Louisiana’s insurance crisis worsens a year after Hurricane Ida
NEW ORLEANS (WVUE) - With many insurance companies failing or pulling out of the state, Louisiana’s insurer of last resort has taken on more than 100,000 additional policyholders in the year since Hurricane Ida.
Now, Louisiana Citizens is seeking approval for a 63 percent rate hike for residential properties in 2023.
“I’d kind of heard it through the grapevine that this was going to happen,” said David Clements, co-owner of Clements Insurance Services. “Unfortunately, this is justified.
“No one likes it. But Citizens -- by statute -- is required to be 10 percent higher than the actuarial rate for the leading insurance carriers in the state for homeowners’ insurance.”
Some insurance companies no longer are writing new wind and hail policies in parts of the state.
“Companies have simply stopped writing,” Clements said. “They haven’t all gone belly-up. Many have gone out of business and insolvent. But because (others) are continuing to stay in business, they’re just not writing new policies.”
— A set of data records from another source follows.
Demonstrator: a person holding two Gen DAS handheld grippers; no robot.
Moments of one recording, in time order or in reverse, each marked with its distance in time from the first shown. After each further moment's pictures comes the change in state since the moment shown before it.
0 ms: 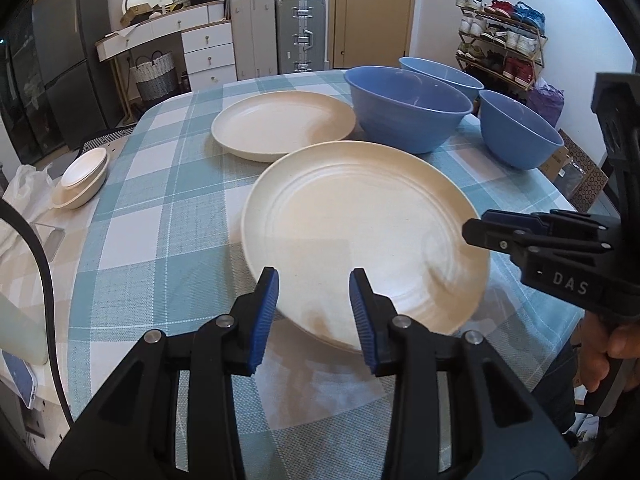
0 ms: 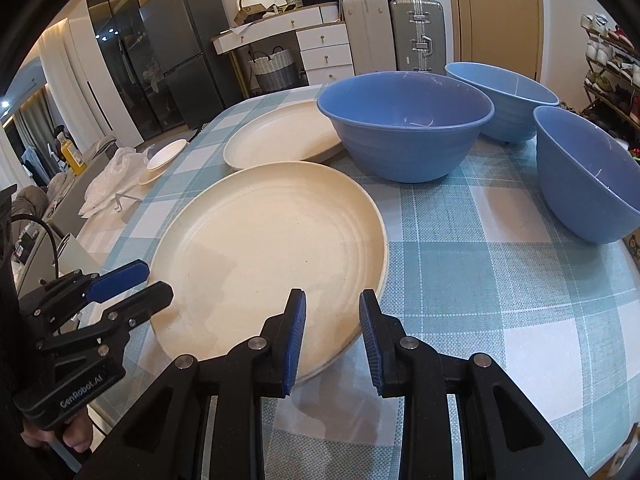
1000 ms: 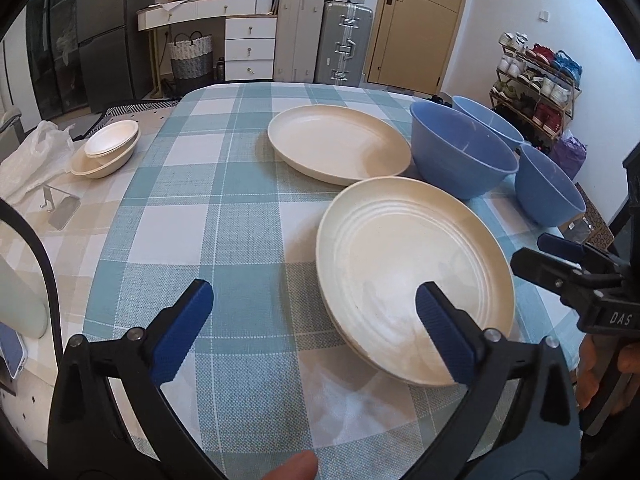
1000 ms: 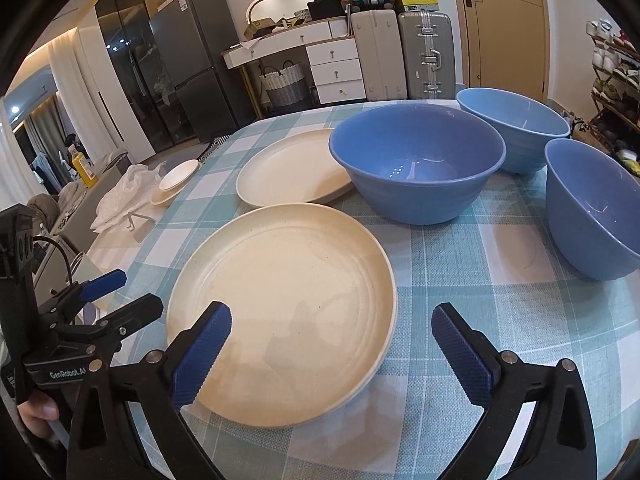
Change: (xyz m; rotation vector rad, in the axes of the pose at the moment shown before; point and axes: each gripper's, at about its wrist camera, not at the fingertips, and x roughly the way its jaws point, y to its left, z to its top) left arm -0.003 0.057 0.017 -0.188 -0.029 0.021; right arm -0.007 -0.002 0.030 -0.003 -0.052 0.048
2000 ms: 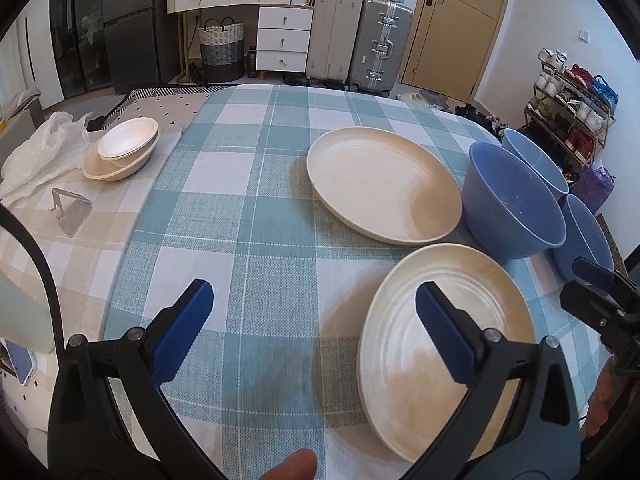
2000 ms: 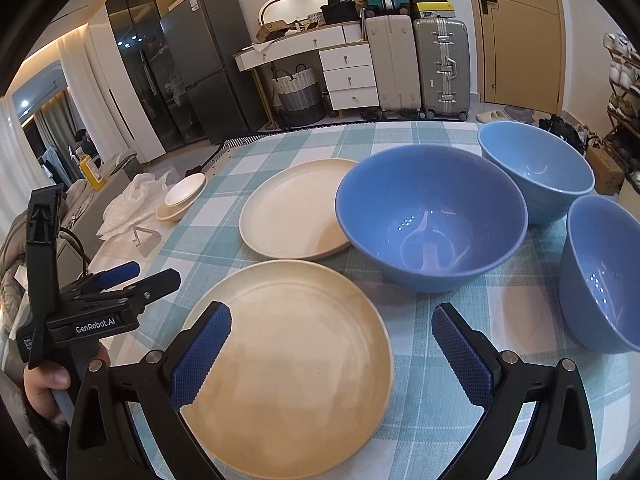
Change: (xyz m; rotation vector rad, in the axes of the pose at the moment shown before) left arm 0.040 0.027 0.073 -0.093 0.037 0.083; right arm 0.012 -0.004 0.062 -0.037 -0.004 0.029
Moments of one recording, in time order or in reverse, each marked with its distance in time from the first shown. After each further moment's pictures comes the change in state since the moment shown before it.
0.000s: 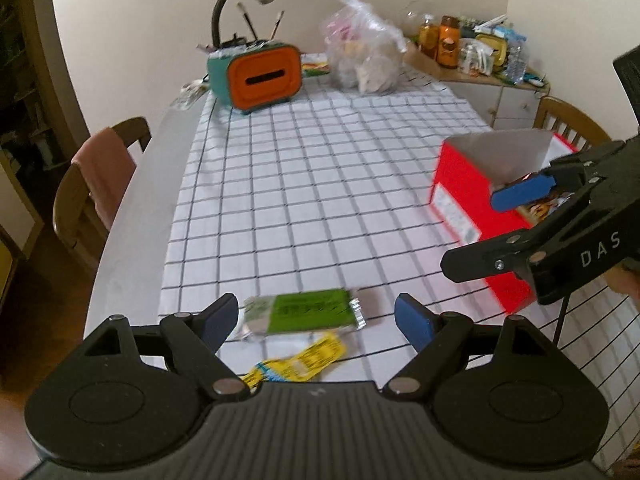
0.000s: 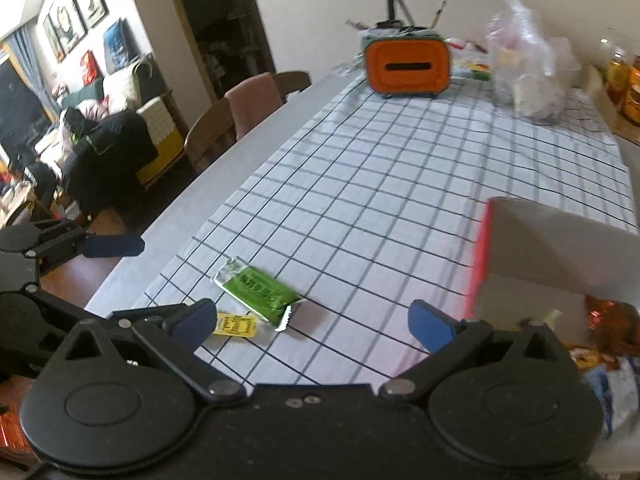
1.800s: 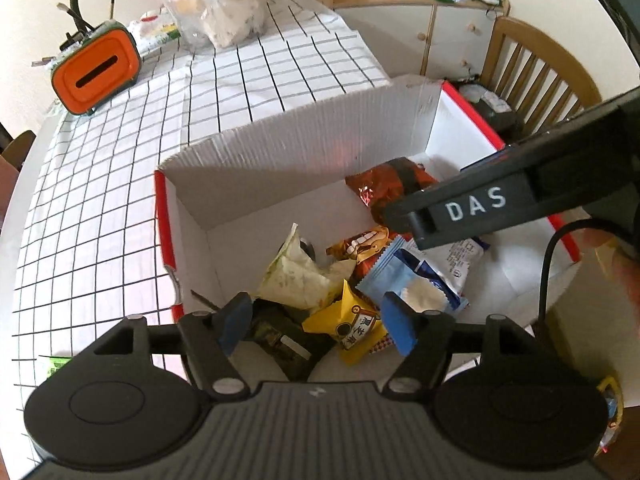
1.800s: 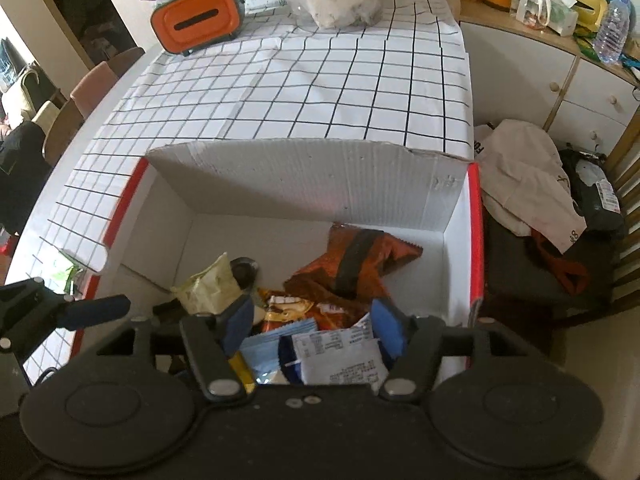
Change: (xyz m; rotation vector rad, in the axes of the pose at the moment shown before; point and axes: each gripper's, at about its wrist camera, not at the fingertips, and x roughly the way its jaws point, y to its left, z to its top) left arm 0.109 -0.284 0.113 0.089 0.246 -0.025; right arm -0.064 -0.258 -0.026 0.247 0.175 -0.168
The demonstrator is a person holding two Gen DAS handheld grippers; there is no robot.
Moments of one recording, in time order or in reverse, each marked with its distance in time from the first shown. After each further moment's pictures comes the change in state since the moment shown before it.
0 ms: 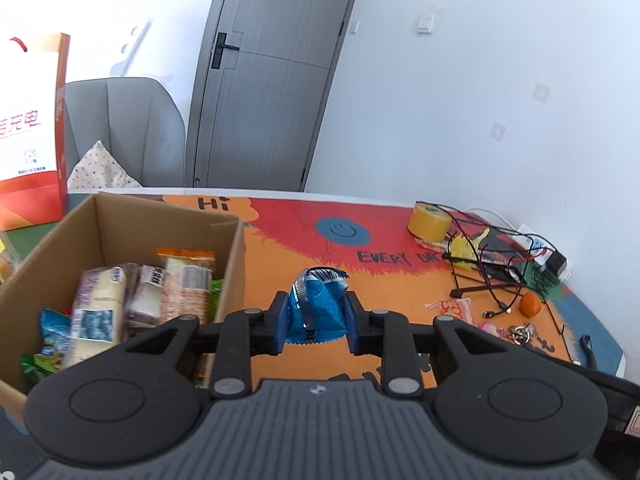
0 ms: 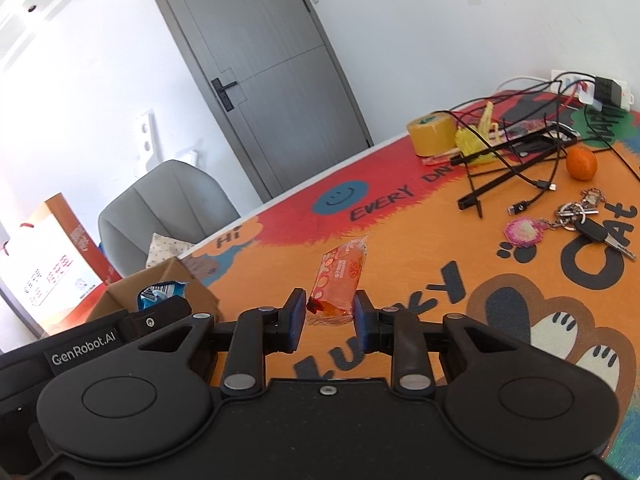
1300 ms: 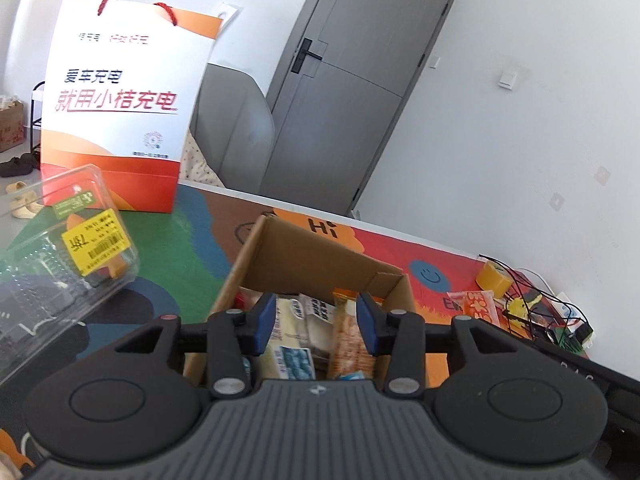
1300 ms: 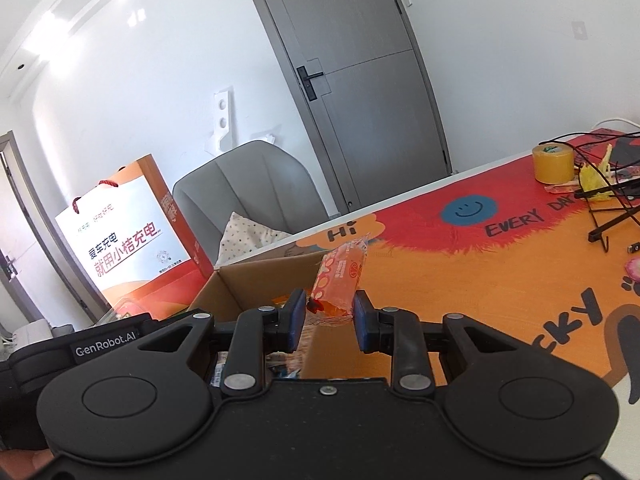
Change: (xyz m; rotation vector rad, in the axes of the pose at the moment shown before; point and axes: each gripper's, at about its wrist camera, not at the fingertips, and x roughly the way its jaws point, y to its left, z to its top) left arm -0.041 0.133 0.025 -0.216 -0.027 0.088; right arm 0.008 0.123 -0.006 -0.155 0.006 0.153
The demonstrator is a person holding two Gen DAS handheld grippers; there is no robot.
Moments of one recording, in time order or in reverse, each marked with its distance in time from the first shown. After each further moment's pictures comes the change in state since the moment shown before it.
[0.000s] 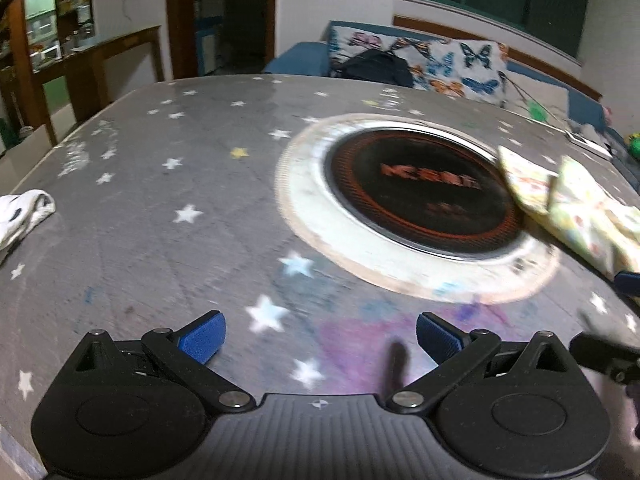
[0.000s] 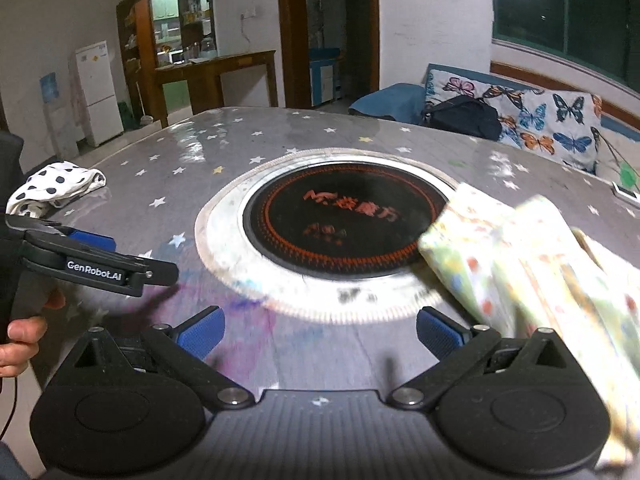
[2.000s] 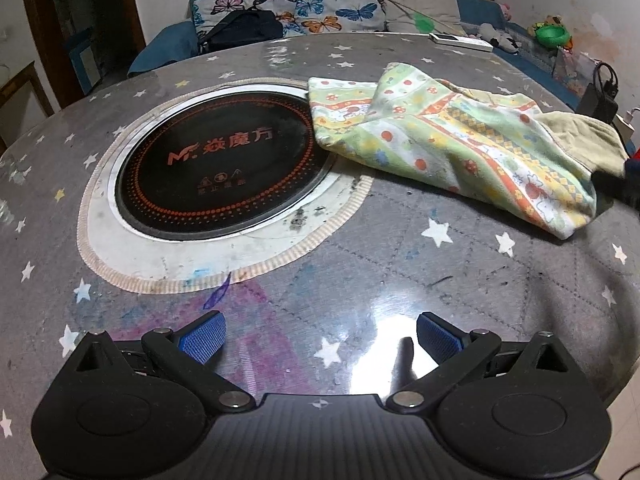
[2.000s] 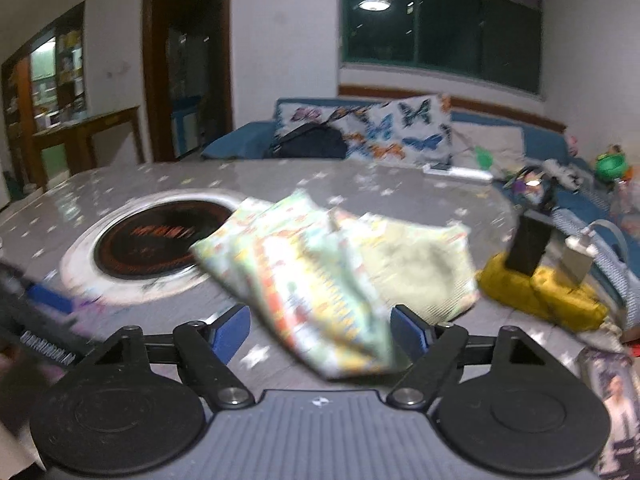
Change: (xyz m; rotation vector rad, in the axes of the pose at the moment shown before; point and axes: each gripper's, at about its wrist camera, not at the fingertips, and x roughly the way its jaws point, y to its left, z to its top) left arm 0.005 -0.140 0.004 0.298 0.144 -0.155; right arm -0.110 -0.101 -0.051 0.201 -0.155 -0.396
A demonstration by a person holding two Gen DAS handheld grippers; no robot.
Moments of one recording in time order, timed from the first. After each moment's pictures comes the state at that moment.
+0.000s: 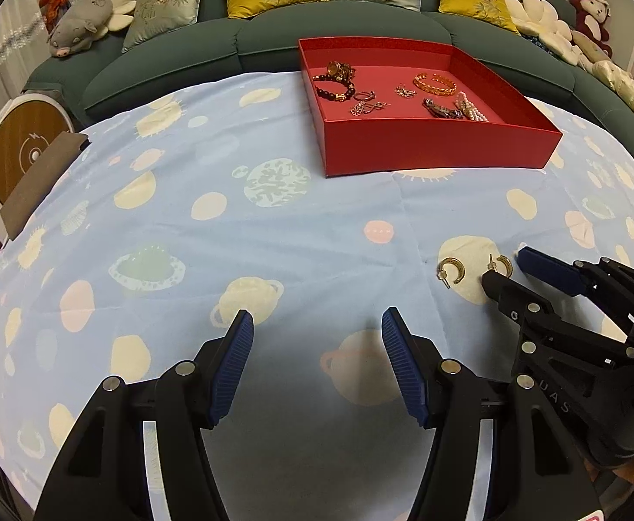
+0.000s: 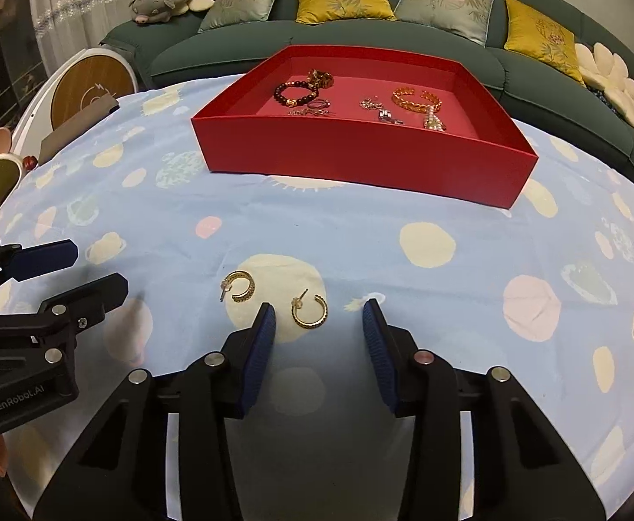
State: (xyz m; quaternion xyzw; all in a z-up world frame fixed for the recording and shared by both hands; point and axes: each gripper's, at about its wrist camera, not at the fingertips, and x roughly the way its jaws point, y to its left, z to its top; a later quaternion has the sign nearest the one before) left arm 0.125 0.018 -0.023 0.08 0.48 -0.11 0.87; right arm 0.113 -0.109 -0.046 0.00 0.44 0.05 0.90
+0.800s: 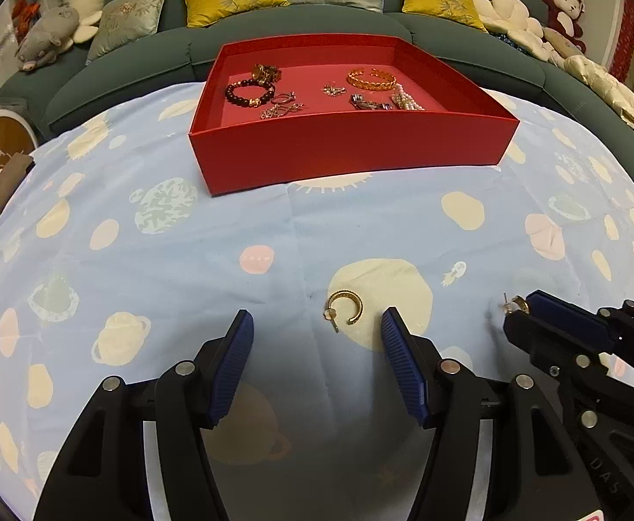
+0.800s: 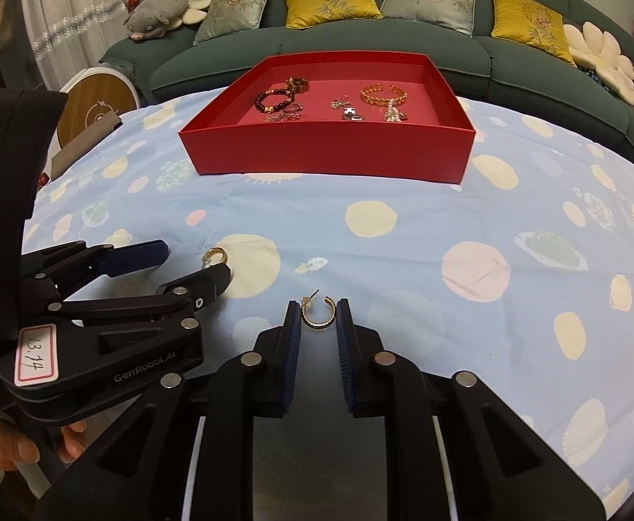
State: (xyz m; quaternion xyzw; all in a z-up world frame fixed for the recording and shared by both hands) left arm 0.132 -0.047 -0.042 0.09 0.46 -0.16 0.87; right arm 0.079 -0.160 -0.033 0.05 0.44 0.05 0.90
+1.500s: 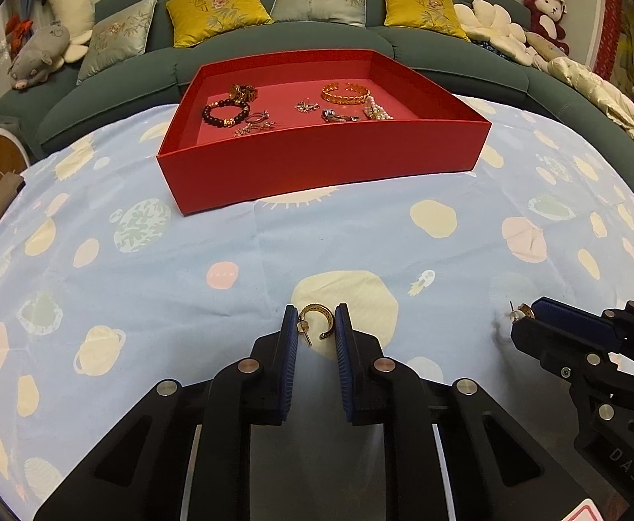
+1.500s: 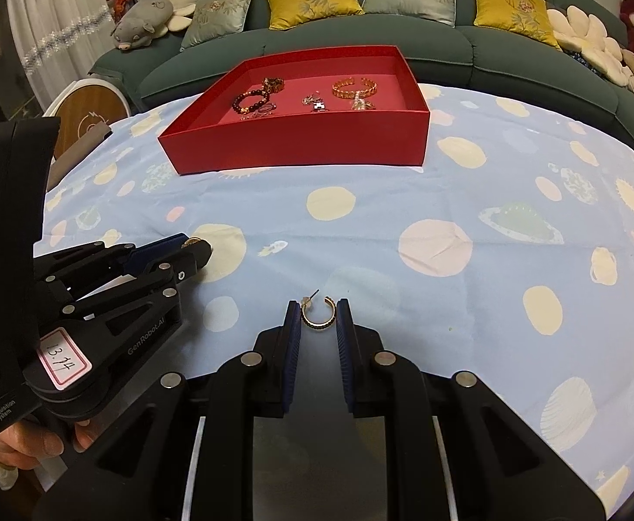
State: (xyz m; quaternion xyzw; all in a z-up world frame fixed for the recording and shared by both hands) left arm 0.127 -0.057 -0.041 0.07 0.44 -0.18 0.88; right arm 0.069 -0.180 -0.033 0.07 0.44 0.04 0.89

Louisiana Insurance Commissioner Jim Donelon told Fox 8 on Monday night about an incentive package that is in the works.
Donelon said after Hurricane Katrina, then-Gov. Kathleen Blanco lured insurance companies back to Louisiana with money from the state.
“After Katrina and Rita, she put $100 million on the table from her anticipated surplus, experiencing surpluses from the rebuild after Katrina and Rita,” Donelon said. “It worked better than any of us had any expectation.”
Insurance costs also can affect homeowners’ monthly mortgage payments.
“That’s something that I’m really worried about,” Clements said. “I’m worried that if you combine the increased cost of people’s mortgages, because of insurance, that we’re going to run into a housing crisis.
“People have to be able to pay their notes and keep paying their mortgage monthly, in order to keep their homes. And that’s got to be the most important thing, to keep people in their homes.”
If Louisiana were to be spared this hurricane season, it could make a big difference.
“If we could get through another storm season, and finish out this storm season without getting beat up too bad, then we might see those rates creep back down,” Clements said.